Supplied material Start Marker
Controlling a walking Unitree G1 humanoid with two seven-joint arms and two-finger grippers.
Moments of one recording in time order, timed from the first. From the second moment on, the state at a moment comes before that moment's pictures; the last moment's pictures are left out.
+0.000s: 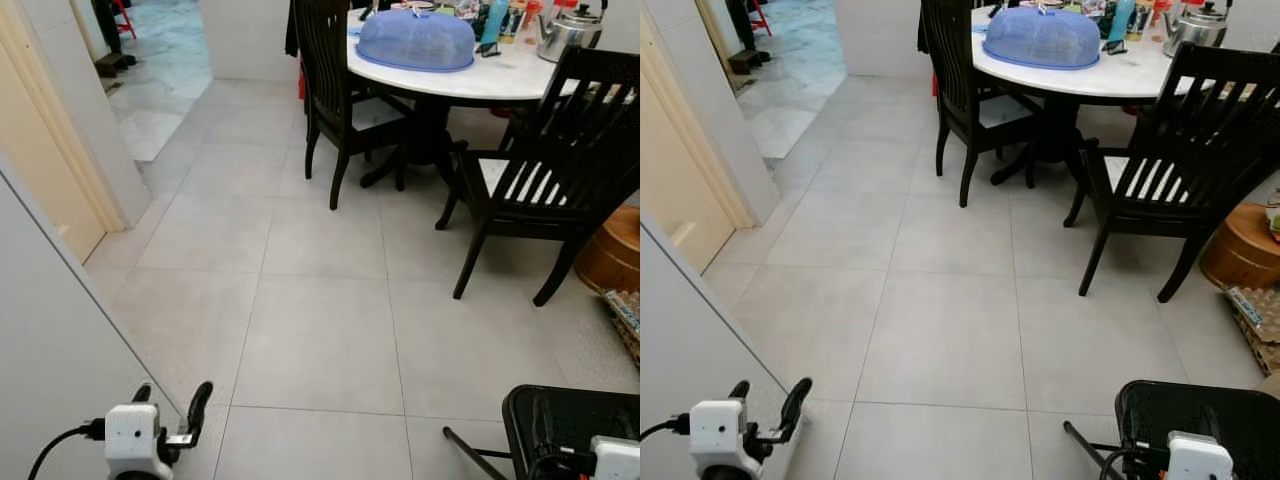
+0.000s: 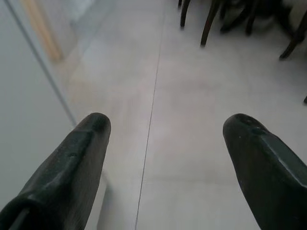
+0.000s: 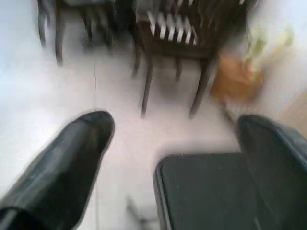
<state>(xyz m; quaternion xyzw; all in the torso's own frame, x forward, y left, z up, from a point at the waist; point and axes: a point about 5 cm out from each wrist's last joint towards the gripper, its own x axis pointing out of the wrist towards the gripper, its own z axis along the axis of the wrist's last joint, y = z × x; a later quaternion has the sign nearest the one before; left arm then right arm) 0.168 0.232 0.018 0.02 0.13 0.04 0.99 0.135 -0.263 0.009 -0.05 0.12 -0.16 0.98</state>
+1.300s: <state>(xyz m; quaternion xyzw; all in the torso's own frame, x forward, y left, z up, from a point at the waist) 0.162 0.230 -0.083 -0.02 0.43 0.07 0.90 0.114 -0.244 -0.097 0.08 0.48 -0.14 0.87</state>
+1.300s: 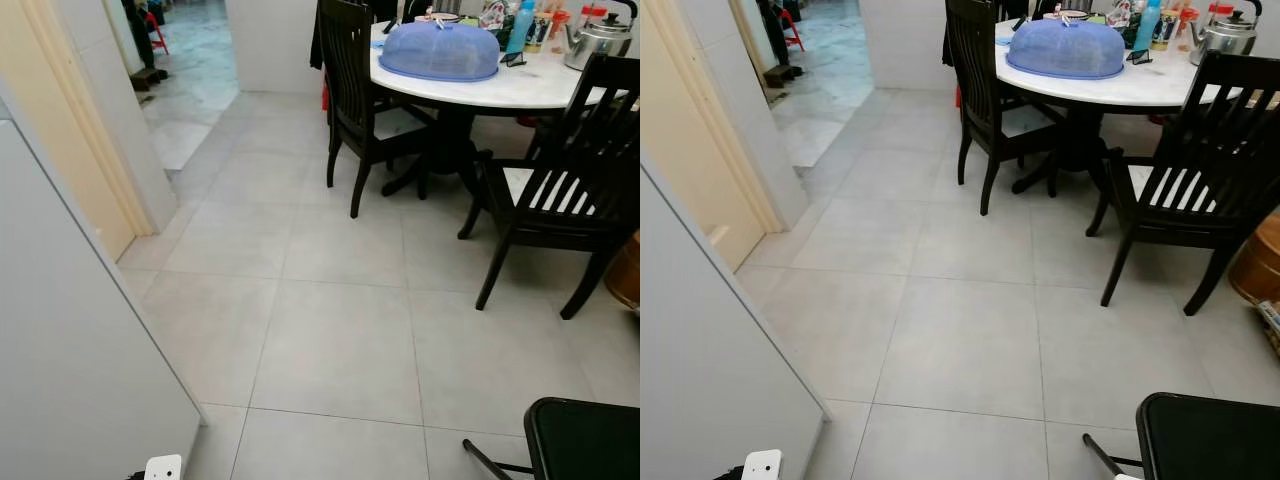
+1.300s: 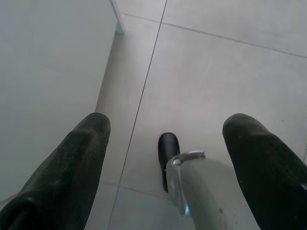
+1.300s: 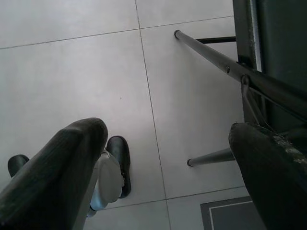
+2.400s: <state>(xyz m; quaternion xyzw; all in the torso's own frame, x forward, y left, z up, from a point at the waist) 0.173 0.226 -0.080 0.00 0.43 0.04 0.90 0.122 -0.244 -0.094 0.06 0.48 -0.10 0.87</state>
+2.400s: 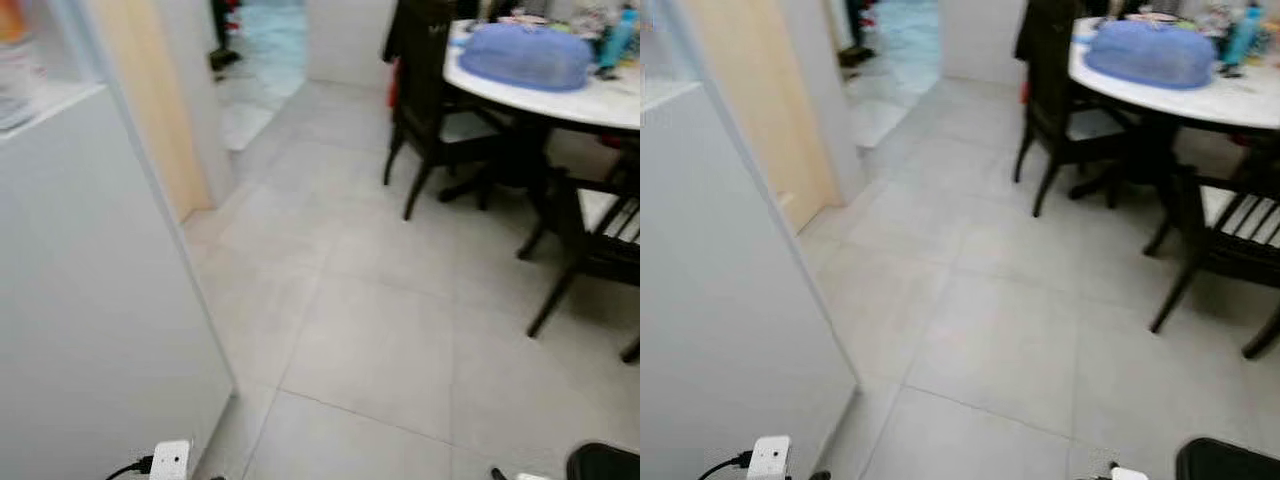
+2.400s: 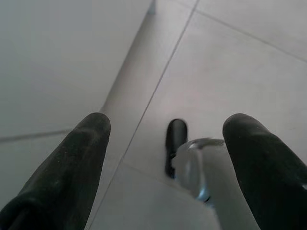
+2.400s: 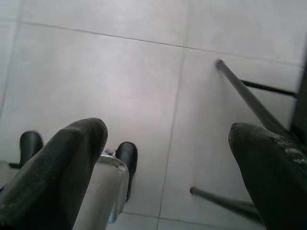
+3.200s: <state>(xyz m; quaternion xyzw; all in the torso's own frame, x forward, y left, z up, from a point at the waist) 0.172 0.228 -0.079 0.01 0.44 0.03 0.90 0.122 -0.242 -0.095 0.05 0.48 -0.08 0.87</state>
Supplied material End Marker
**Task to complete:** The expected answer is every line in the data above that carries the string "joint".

**Your response:**
Controlling a walking Unitree G1 humanoid with two seven-joint arms and two-finger grippers.
<state>(xyz m; quaternion xyzw; all in the torso's own frame, x forward, y left, z up, from a point at the waist; point and axes: a point about 5 cm out from each wrist's last joint towards the gripper, its own x axis pointing out of the wrist towards the gripper, its own z axis along the axis of the wrist's last joint, y = z × x; a later quaternion has the sign nearest the one before; left arm then right arm) 0.168 0.232 0.018 0.02 0.13 0.04 0.99 0.135 -0.263 0.009 -0.05 0.12 -0.16 0.98</state>

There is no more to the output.